The differents ways to do a listing of files and folders on S3 with Rclone are described on the following pages:
The command rclone copy -v
can be utilized to copy all files from a source folder to a destination folder. It's important to note that rclone
does not duplicate the initial folder, but only its file contents into the destination folder. Furthermore, rclone
does not recopy a file if it already exists in the destination, allowing for the resumption of an interrupted copy operation.
When launching a copy operation in the background with an ampersand & or a screen/tmux, it is recommended to use a log file with the verbosity set to -v
. This log file will collect information about the copied files, errors, and provide a status update every minute on the amount of data copied so far.
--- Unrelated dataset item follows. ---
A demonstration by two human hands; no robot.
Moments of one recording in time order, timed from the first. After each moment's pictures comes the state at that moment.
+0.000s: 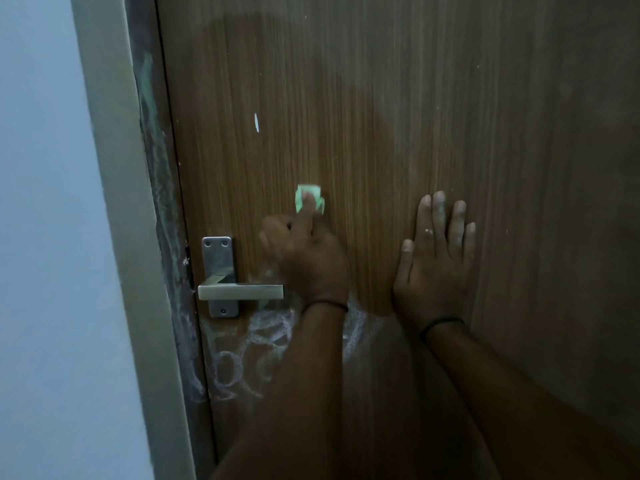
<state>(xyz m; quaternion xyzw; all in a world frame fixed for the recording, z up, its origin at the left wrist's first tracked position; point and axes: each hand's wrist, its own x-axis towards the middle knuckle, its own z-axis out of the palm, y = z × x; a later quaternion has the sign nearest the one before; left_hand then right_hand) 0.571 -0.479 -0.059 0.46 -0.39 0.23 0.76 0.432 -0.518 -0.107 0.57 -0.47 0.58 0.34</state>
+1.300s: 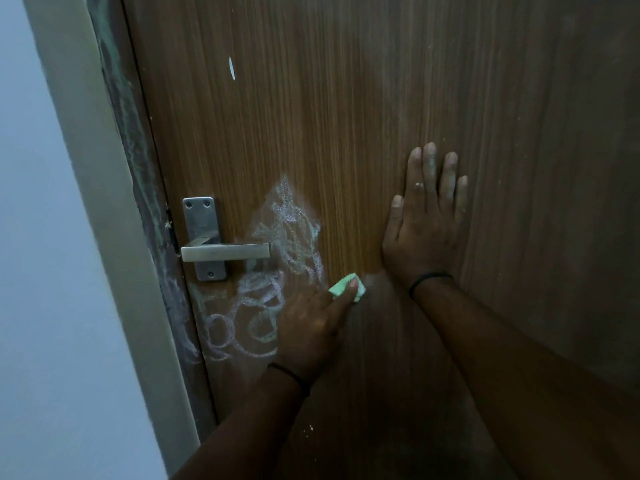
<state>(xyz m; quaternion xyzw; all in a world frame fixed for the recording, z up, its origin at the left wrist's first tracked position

Here is an example of a command to copy a subset of your data from your DCI S3 bucket to an LTS sub-folder on the Isilon NAS of the DCSR. Please substitute the paths to be relevant for your use case.
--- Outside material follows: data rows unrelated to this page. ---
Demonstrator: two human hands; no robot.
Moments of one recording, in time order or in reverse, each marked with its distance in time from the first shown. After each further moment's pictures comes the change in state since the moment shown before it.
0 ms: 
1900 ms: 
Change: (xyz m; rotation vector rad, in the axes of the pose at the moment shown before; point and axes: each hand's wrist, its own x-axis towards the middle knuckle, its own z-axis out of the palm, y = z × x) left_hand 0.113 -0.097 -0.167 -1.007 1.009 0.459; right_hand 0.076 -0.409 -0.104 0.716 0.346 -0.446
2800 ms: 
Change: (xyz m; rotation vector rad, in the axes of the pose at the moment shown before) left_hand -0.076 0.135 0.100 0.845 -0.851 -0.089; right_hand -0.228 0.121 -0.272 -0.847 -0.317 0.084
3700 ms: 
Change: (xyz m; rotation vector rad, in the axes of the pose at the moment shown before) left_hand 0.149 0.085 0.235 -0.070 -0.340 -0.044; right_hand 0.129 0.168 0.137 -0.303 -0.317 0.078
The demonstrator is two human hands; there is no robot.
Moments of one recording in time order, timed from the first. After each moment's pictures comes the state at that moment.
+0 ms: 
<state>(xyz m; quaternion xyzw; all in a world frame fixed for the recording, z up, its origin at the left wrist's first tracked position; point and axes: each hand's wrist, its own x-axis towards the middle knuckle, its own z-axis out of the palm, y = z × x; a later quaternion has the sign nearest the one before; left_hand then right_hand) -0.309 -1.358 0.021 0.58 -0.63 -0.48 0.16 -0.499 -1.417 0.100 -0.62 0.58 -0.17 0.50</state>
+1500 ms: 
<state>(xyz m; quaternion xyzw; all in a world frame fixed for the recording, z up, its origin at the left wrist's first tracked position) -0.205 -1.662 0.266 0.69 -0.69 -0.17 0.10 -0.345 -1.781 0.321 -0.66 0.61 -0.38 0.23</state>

rclone copy -v --log-file=$log_file.log $connection_alias/$bucket/$path $NAS_PATH
You need to adapt the following parameters:
-
$log file
: path to the rclone log file -
$connection_alias
: connection alias (e.g., s3-dci-ro) -
$bucket
: S3 bucket name sent by email -
$path
: directory path you whant to access inside the bucket -
$NAS_PATH
: This is your destination folder path on the DCSR NAS
It should give you something like:
rclone copy -v --log-file=./rclone_to_LTS.log s3-dci-ro/bucket/dir1/dir2 /nas/FAC/Faculty/Unit/PI/project/LTS/project_toto
If the copy operation is expected to take an extended period of time, and you need to disconnect your terminal sessions, you can execute the Rclone commands within a tmux session. Tmux is available on the Curnagle cluster. More information here on its usage.
To monitor the copy process and identify potential errors, you can view the progress of the copy operation by opening the Rclone log file using the Linux "tail" command:
tail -f rclone_to_LTS.log
Every minute, a consolidated status of the transfer will be displayed in the logs. You can exit the tail command by pressing CTRL+C
.
Upon completion of the transfer, a summary of the copy process, including any errors, will be available at the end of the log file. It is recommended to verify that there are no errors for each copy session.
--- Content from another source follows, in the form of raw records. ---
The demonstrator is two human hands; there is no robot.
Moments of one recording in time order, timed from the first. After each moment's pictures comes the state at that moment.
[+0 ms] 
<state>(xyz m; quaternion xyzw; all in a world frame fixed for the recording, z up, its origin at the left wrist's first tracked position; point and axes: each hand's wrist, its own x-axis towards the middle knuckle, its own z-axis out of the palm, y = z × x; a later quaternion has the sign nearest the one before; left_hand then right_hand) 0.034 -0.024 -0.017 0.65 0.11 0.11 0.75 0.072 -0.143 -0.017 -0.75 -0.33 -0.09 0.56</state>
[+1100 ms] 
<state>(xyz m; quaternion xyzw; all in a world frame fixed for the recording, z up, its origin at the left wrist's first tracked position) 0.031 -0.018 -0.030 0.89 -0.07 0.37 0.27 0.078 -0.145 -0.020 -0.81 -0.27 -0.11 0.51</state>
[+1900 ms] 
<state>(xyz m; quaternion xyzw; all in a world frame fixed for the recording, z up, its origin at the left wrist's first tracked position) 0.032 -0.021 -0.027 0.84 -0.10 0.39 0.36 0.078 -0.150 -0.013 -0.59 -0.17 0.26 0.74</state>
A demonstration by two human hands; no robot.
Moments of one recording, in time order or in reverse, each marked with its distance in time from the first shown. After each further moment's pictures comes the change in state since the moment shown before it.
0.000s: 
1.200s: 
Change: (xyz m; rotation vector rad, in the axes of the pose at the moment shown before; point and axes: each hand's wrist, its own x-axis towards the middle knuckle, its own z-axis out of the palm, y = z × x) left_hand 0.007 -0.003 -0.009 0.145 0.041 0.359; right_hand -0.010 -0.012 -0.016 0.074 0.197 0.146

Job script template to perform copy
To transfer data from the S3 storage cluster to the /scratch/...
or /work/...
directory on Curnagl, you will need to modify the rclone_ro_s3_copy.sh
SLURM submission file shown here.
#!/bin/bash -l
#SBATCH --mail-user $user.name@unil.ch
#SBATCH --job-name rclone_copy
#SBATCH --time 1-00:00:00
#SBATCH --mail-type ALL
#SBATCH --output %x-%j.out
#SBATCH --cpus-per-task 4
#SBATCH --mem 1G
#SBATCH --export NONE
## Name of your S3 Bucket (sent by email from DCSR)
S3_BUCKET_NAME=""
# Path to the source folder within the S3 bucket to be replicated by rclone
# (only de content of this folder will be coipied in the destination, not the folder itself !)
IN_BUCKET_SOURCE_PATH=""
# Path to the destination folder in which the data wil be copied
DESTINATION_PATH=""
# Do not change the code after this line
mkdir -p $DESTINATION_FOLDER_PATH
rclone copy -v --log-file=$SLURM_JOB_NAME.log --max-backlog=1000 s3-dci-ro:$S3_BUCKET_NAME/$IN_BUCKET_SOURCE_PATH $DESTINATION_PATH
You should edit the previous file with your real email account and you should put a value for the S3_BUCKET_NAME
, IN_BUCKET_SOURCE_PATH
and DESTINATION_PATH
variables.
Submit it from the front node of the Curnagl cluster with the sbatch
command:
sbatch rclone_ro_s3_copy.sh
Please refrain from running more than one copy job at a time, either to the NAS or the HPC storage, as the IOPS on the storage systems on both the source and destination are limited resources.